15. Das verschwundene Kind.

Es war in den ersten Tagen des Monats Dezember, in der Zeit also, in der die Erwachsenen unfolgsamen Kindern zu drohen pflegen: "Warte, der Nikolaus horcht schon draußen. Gib nur acht, dass er dich nicht holt!" Der kleine Franzl wollte an diesem Tage der Mutter durchaus nicht parieren, und weil es schon dunkel geworden war, drohte sie ihm schon mehrmals mit dem Nikolaus und Krampus. Schließlich riss ihr aber die Geduld. Da sie gerade jemanden von den Hausleuten beim Hoffenster vorbeigehen zu sehen glaubte, öffnete sie das Fenster und rief: "Nikolo, nimmt den unfolgsamen Franzl mit!" Sie hörte ein bejahendes Brummen, das schreiende und zappelnde Kind wurde ihr aus der Hand genommen und sie schloss das Fenster. Als es Zeit wurde, das Abendessen einzunehmen, rief die Mutter die Hausleute herein. Da Franzl nicht mit ihnen hereinkam, fragte sie, wo sie ihn denn gelassen hätten. Es hatte ihn aber den ganzen Abend keines von ihnen gesehen. Ungläubig sagte die Mutter: "Ich habe ihn euch doch beim Fenster hinausgereicht. Ihr habt ja noch so gebrummt wie der Nikolo und ihn mir aus der Hand genommen!" Niemand von den Hausleuten wusste etwas davon und das Kind war und blieb verschwunden.

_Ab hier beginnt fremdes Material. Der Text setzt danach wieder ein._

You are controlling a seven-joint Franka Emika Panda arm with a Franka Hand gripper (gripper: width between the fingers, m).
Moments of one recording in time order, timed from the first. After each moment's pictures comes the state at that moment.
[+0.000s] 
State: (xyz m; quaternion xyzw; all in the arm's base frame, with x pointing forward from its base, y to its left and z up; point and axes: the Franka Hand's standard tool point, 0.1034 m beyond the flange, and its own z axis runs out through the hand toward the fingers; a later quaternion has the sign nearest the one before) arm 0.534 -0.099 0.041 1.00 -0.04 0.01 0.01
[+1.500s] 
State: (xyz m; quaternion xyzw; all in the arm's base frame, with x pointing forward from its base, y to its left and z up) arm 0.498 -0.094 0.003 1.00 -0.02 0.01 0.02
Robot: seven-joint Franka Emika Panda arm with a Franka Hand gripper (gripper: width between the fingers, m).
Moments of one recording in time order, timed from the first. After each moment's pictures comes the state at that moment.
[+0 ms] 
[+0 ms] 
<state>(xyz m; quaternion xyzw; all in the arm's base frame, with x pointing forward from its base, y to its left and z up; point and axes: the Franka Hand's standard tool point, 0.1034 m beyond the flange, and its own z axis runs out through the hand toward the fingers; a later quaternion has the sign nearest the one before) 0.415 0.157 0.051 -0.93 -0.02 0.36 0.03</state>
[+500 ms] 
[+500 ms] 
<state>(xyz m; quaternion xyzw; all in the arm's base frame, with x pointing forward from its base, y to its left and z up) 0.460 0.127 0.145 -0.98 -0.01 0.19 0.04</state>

Lehrer Robert Zelesnik, Hohenau, nach Karl Worlitschek bzw. Magdalena Bartosch;

Quelle: Sagen, Schwänke und andere Volkserzählungen aus dem Bezirk Gänserndorf. Hans Hörler, Heinrich Bolek, Gesammelt von der Lehrerschaft des Bezirkes Gänserndorf 1951. Neuauflage 1967.